Does the SAS adapter BIOS see every drive? If you are having trouble with a single drive, check the connections, try replacing the cable, try swapping the drive power if it doesn't spin up. Download the test software from the drive maker for SAS drives for full diagnostics. SATA drives aren't supported quite as well by the manufacturer's software, but there should be some test software available.
Did an auto rebuild initiated by the RAID result in failure? The time to test your RAID implementation is before it fails, not after, and you should follow the adapter maker's guidelines for testing, don't just pull the power plug on one of your server drives to see what happens. In the event an auto rebuild fails, check the obvious things first, like that the replacement hard drive is at least as large as the failed drive, that it's on the adapter manufacturer compatibility list, that it's the same technology (SAS or SATA), and that it's been initialized. Otherwise, you'll want to try a manual rebuild after consulting the documentation for your adapter.
Are you using a mixture of SAS and SATA drives? Many SAS controllers support a mix of SAS and SATA drives but that doesn't mean it's a good idea. Sometimes people start with an SAS RAID and get sticker shock when they need to replace a single drive, comparing the SAS to SATA pricing. But there's little reason to invest in an SAS controller and any SAS drives if you're going to end up mixing the technologies, and it can result in compatibility problems, even if the adapter maker states that the drives are supported.

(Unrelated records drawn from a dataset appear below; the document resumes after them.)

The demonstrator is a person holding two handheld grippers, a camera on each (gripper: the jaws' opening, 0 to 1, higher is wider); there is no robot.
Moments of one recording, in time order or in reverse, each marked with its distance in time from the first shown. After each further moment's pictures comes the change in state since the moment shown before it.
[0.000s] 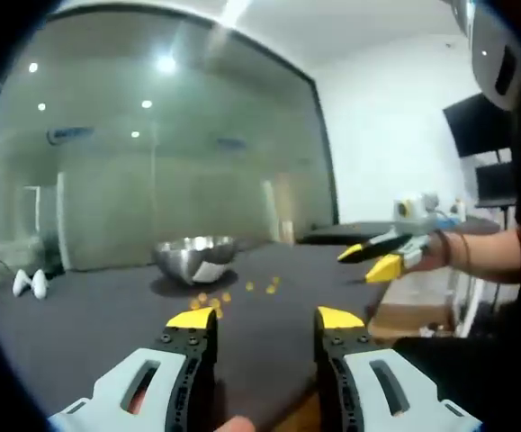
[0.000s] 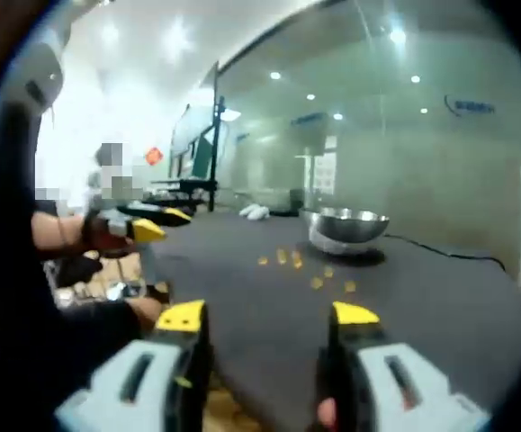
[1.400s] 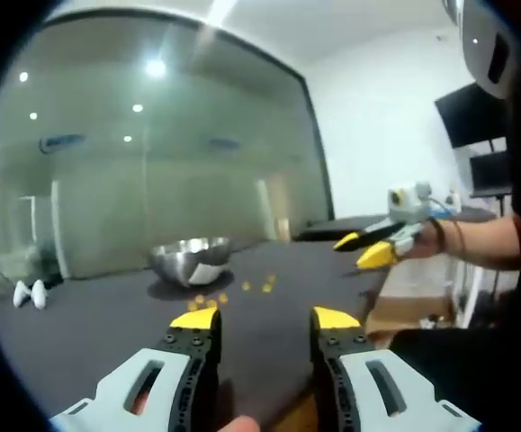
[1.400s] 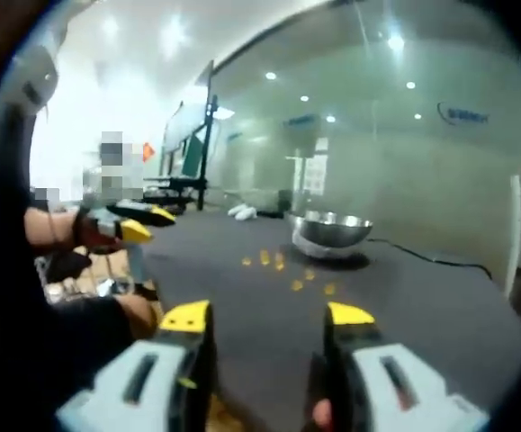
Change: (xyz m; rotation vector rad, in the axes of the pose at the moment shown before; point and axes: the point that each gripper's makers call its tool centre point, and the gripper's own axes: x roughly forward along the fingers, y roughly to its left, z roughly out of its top) left arm -0.001 -0.004 -0.001 0.040 0.008 -0.022; right arm -0.007 -0.018 0.007 -0.028 0.000 -0.054
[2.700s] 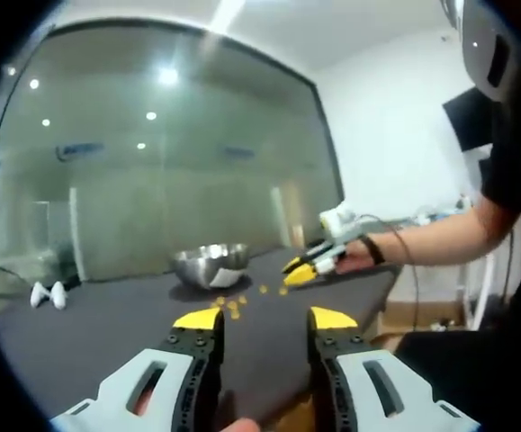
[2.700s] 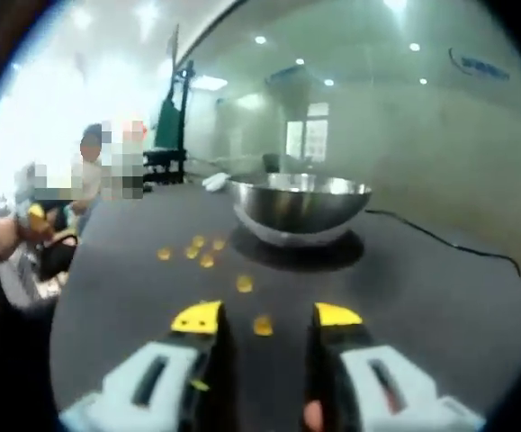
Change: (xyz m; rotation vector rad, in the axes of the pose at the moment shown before) left arm -0.028 0.016 0.009 0.004 -0.028 0.081; right arm 0.133 -0.083 -0.033 0.046 0.168 0.035
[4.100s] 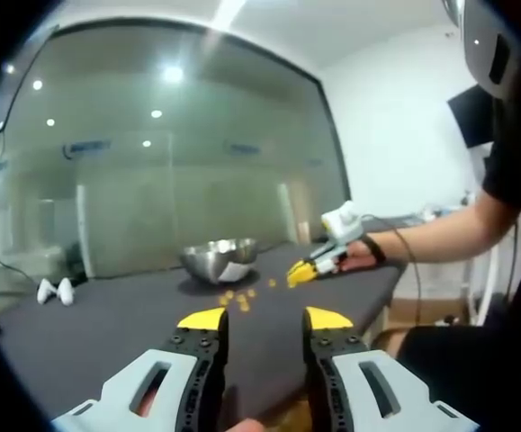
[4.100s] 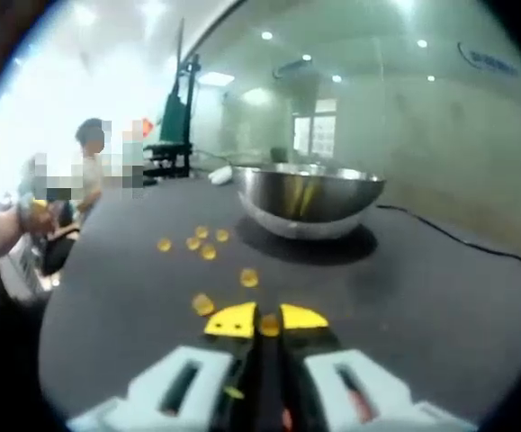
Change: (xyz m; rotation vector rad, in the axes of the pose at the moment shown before) left arm -0.007 0.009 -0.006 0.003 0.013 0.026; right arm 0.014 -0.002 -0.012 -0.020 0.019 0.039
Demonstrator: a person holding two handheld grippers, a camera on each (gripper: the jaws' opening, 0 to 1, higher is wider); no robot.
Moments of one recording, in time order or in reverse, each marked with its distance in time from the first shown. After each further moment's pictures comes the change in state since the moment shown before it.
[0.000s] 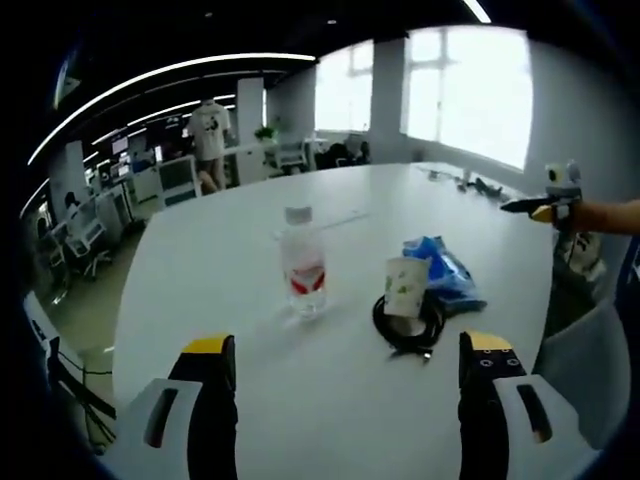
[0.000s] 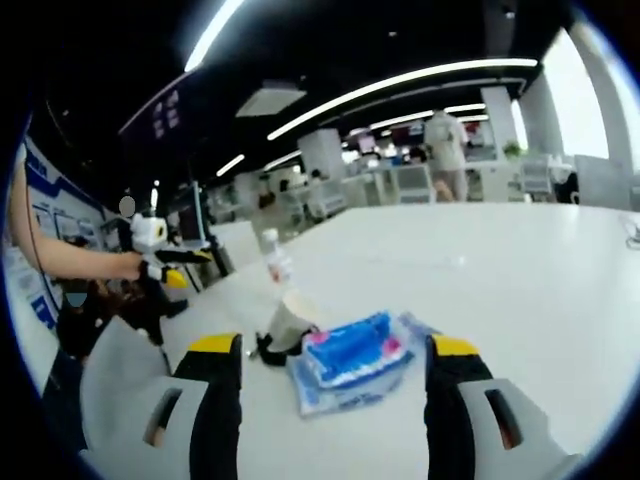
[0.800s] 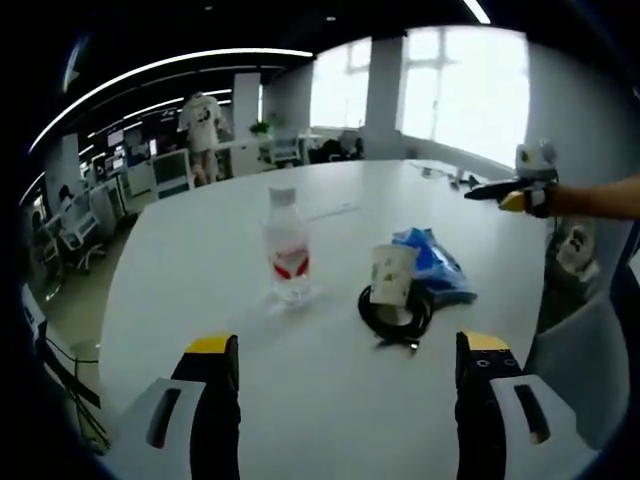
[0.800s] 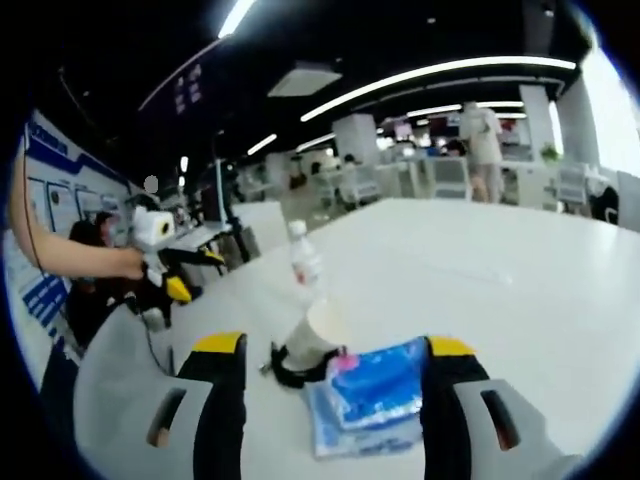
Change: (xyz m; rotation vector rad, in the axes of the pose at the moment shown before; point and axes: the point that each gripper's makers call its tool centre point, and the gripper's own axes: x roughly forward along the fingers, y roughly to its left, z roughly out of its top) left arm 0.000 -0.013 -0.020 -0.021 0.010 -0.029; right arm 0.079 0.025 0.020 -0.084 0.067 0.146
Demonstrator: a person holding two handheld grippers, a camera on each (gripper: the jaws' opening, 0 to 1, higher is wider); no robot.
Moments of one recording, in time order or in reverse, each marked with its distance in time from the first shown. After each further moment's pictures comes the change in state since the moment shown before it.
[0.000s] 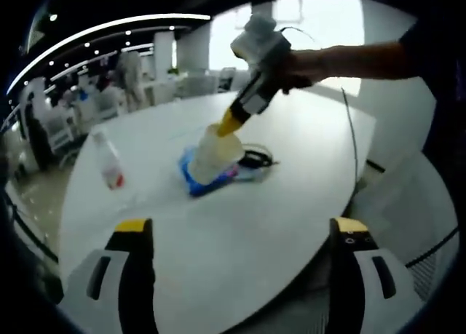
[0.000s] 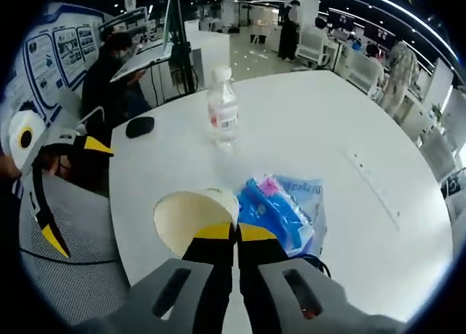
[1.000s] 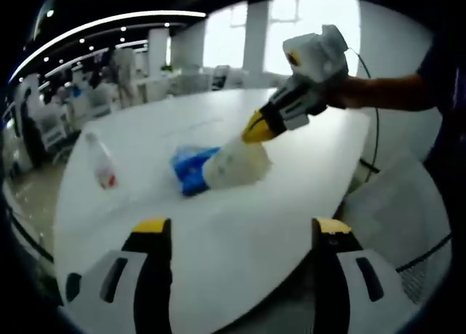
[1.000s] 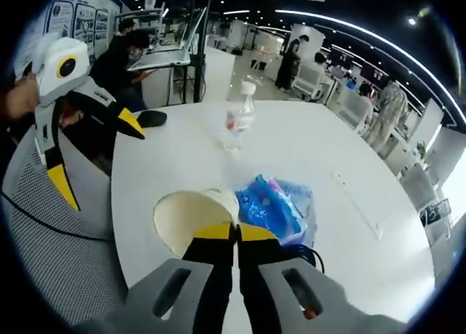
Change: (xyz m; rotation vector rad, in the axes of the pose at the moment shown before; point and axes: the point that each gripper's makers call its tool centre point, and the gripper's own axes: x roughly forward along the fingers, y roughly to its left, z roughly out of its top) left arm 0.001 -0.005 -0.004 -0.026 0.045 -0.042; right arm -0.038 0.039 -0.028 -0.165 -0.140 -0.130
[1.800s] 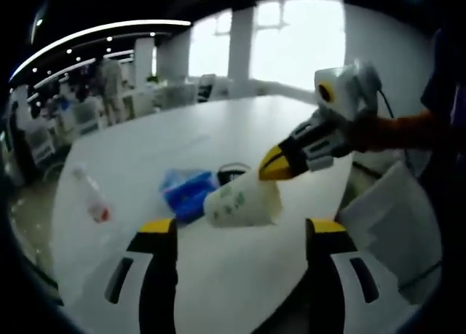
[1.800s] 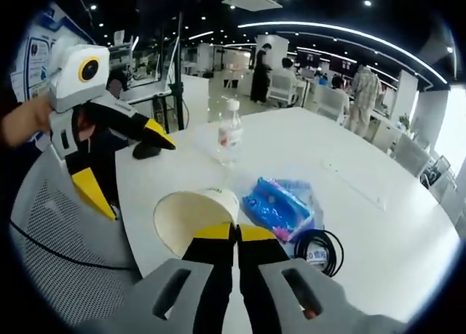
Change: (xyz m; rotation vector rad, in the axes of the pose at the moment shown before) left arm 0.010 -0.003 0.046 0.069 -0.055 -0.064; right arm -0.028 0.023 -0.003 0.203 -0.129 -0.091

Have you flashed the adapter BIOS? Unless you have specific instructions from the adapter maker that you need to flash the adapter BIOS for compatibility reasons, it's a sort of last ditch measure. The adapter maker is the only source for the BIOS upgrade, and they should also supply a program and detailed instructions for carrying out the update.
If you've already flashed the BIOS and none of the drives in the array are bad, go back to the adapter maker's website and check compatibility of the adapter with the motherboard and with all attached SAS devices, by model and manufacturer. If you've been trying to install drives in a new enclosure, take one out and mount it in the PC just to see if it will function there. The fan-out cables for SAS are the apex of PC cabling, so inspect them carefully and make sure you're using a quality cable.
If all of the hardware is in good working order, at least as far as you can determine by status LEDs and the adapter BIOS reporting for the drives, the problem is likely in the operating system setup. Make sure that the adapter and the operating system have been tested together, that any updated drivers have been installed, and try the adapter maker's support forums. Just because an SAS adapter is new and came with a DVD that included drivers for your operating system doesn't mean they are up to date.